As long as I can remember, I've been wasting my time tip-toeing around my dad because I'm afraid of hurting him, and that's becoming more and more of a problem for me. I understand that he's an overprotective man, but there's certainly a time that you need to step back and realize that your child isn't exactly a child anymore, that you've done all that you can to raise them right. You need to look at the situation logically and let them make their decisions on their own, because if you've instilled the morals that you intended, there shouldn't be any doubt in your mind that they're going to do the right thing.
I want to move out, but realistically, that takes me having a job - something that I would currently have if not for him telling me that I couldn't accept it. Instead, he needed me to get my sister from school, a situation which conflicted with said job. And I want a car, but no, I have to use the money that could be put toward that to pay him rent, which I could be wasting somewhere where I am actually capable of being an adult. I really do understand that I have responsibilities here, and I've accepted that. I've done what he's asked of me with little complaint (at least to him), and I've tried my hardest to make it simple for him. He's a single father, I understand that that's not always going to be easy, but I really do believe that I have to get out of here to be capable of growing as a person.

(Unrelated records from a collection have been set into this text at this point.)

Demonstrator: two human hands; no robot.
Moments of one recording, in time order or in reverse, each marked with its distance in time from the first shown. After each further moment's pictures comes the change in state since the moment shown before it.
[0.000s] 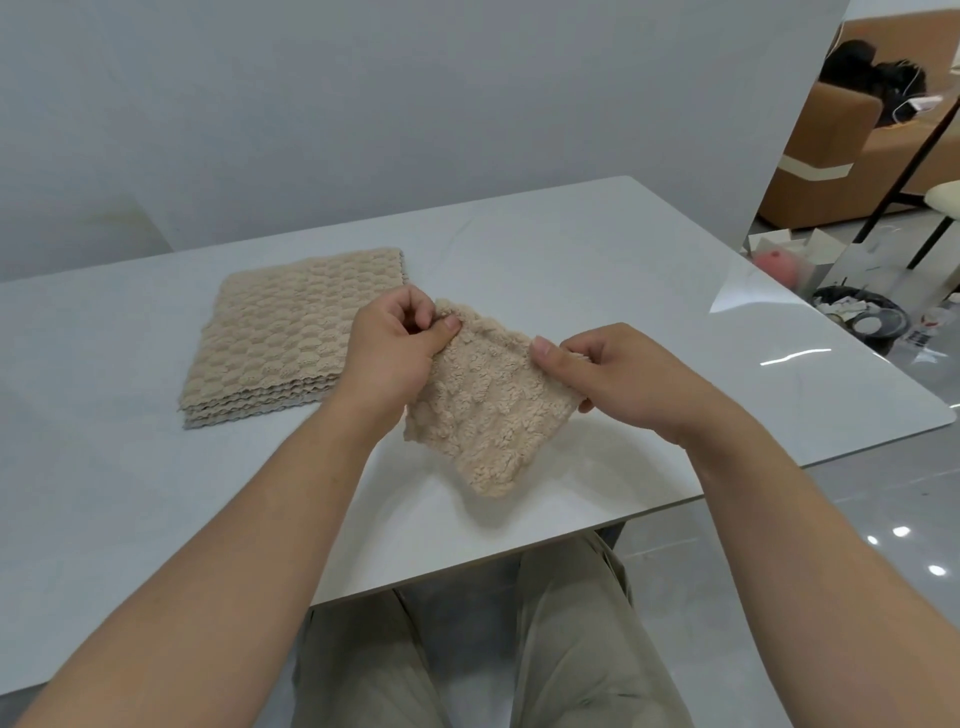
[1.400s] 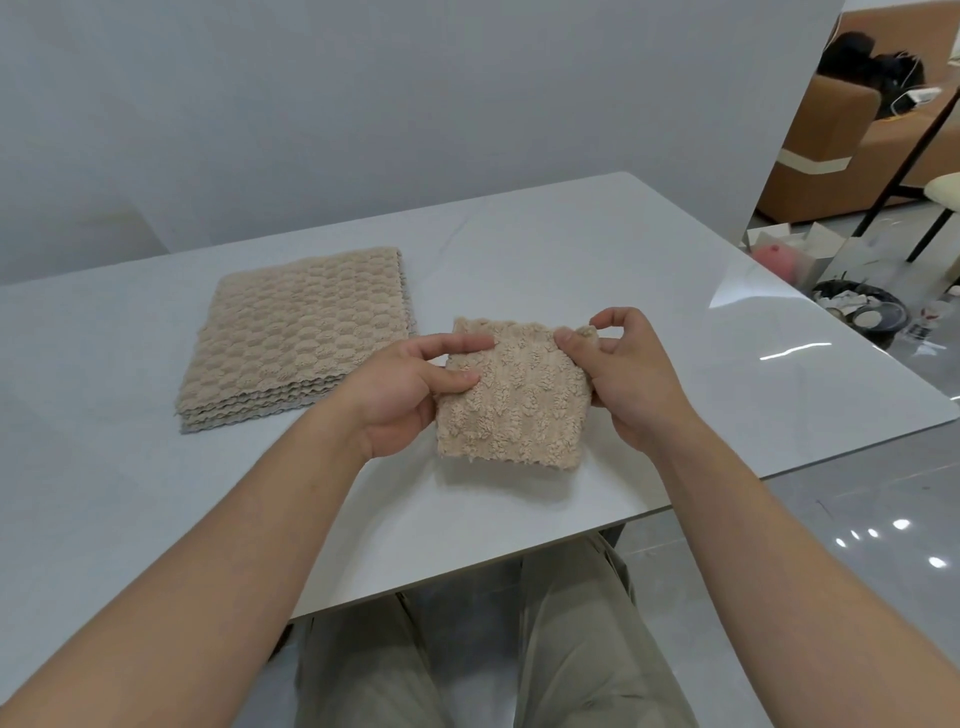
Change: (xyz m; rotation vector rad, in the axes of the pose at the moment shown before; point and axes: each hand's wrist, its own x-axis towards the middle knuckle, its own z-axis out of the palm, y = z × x) left_hand -0.012 0.003 -0.004 -0.278 -0.405 -0.492; right_hand 0.019 0.027 0.023 0.669 0.411 0.213
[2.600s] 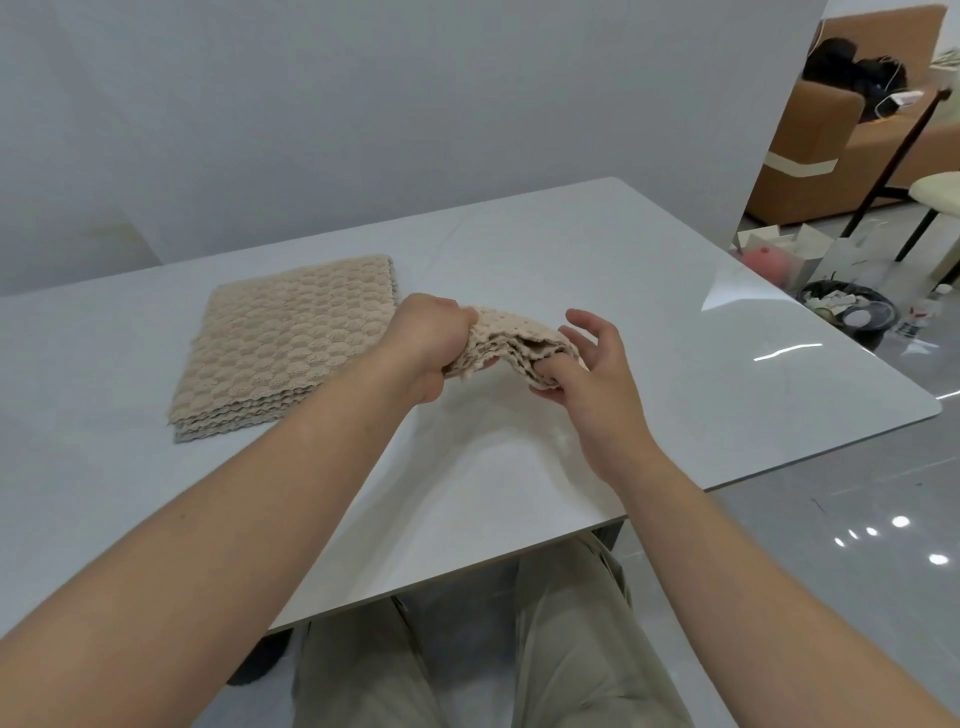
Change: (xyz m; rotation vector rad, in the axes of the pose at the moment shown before) left_hand 0.034 0.031 0.044 0.202 0.406 0.051; right_hand -0.020 0.015 0.017 0.059 0.047 -0.062
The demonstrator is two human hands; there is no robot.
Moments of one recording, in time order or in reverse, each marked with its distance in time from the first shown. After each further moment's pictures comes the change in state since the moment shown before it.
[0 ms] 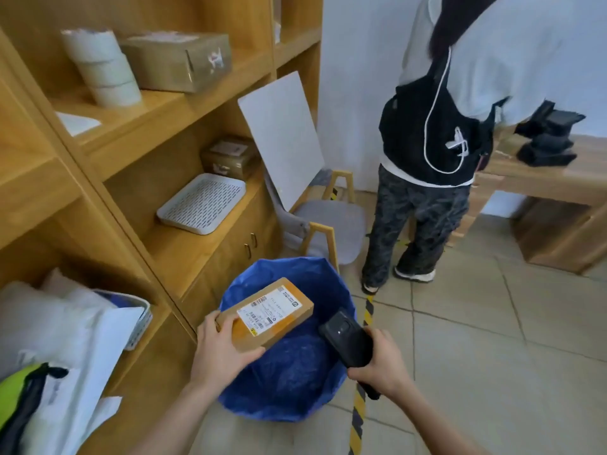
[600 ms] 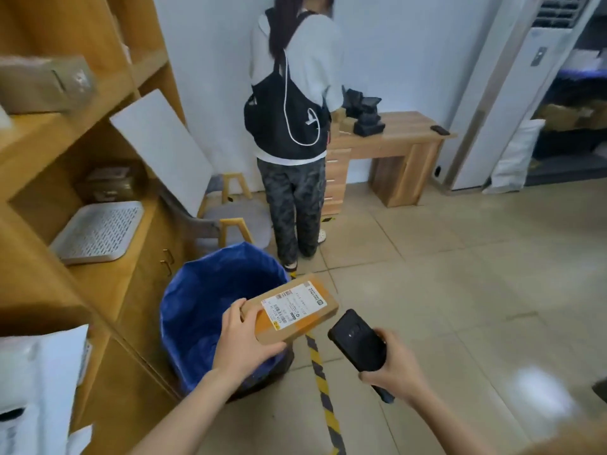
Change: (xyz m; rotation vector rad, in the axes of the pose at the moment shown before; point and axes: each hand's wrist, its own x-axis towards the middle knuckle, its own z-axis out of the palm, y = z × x) left_hand -0.125 0.029 -0.014 -0.140 -0.300 0.548; right_hand -0.281 0.026 0.053 0.103 0.361 0.308
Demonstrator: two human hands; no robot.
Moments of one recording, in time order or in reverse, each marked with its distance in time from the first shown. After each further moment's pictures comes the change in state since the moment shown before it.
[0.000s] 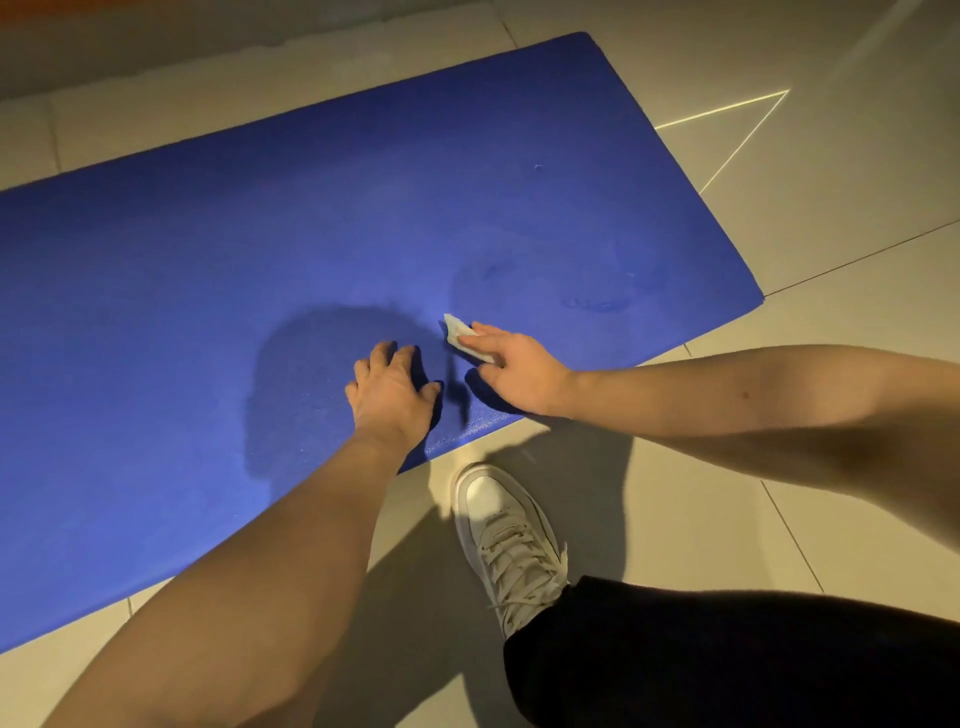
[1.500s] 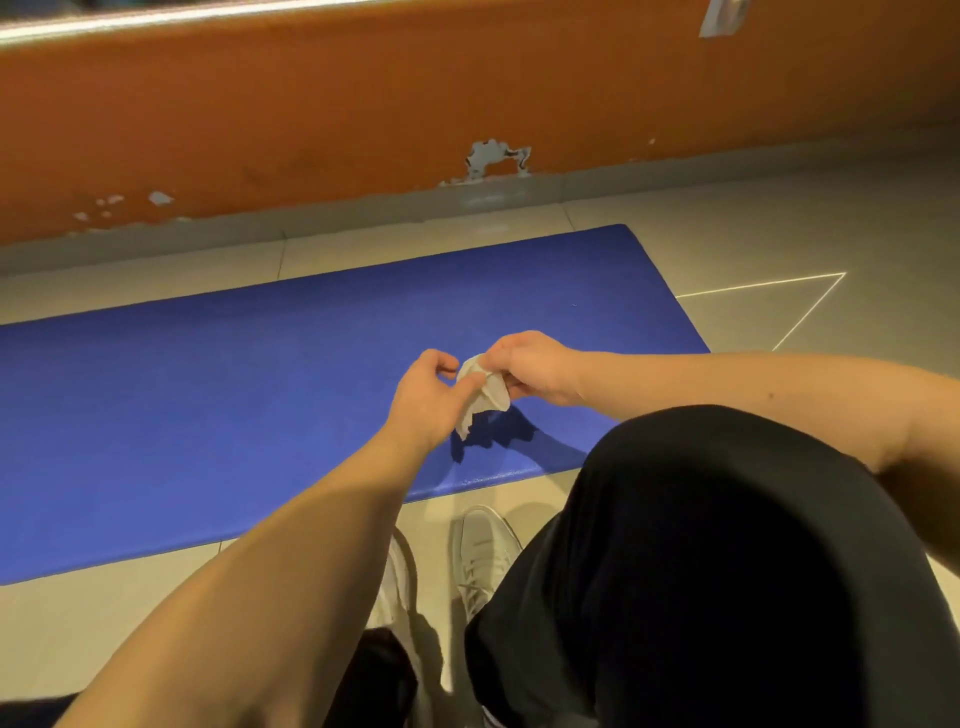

And sure, it's not exactly going to be a piece of cake getting myself out into the world...I haven't tried to pretend it would be, but I believe it's time to figure that out for myself instead of being told so by my father.
Now he's telling me my other sister may be driving within a month, and that honestly doesn't even bother me. Once she's driving, there's nothing holding me here. I can get a job, I can live the way I want to live, I can leave without feeling like I'm abandoning the family, like I'm leaving them with no way of getting themselves to school. I'm turning twenty in less than a month - fucking twenty, and yet I can't go out on school nights, I can't buy myself the things I need, no, instead I'm treated like a twelve-year-old fucking child. I'm tired of it, and I've been so afraid of disappointing him that I've just kept my mouth shut in order to please him.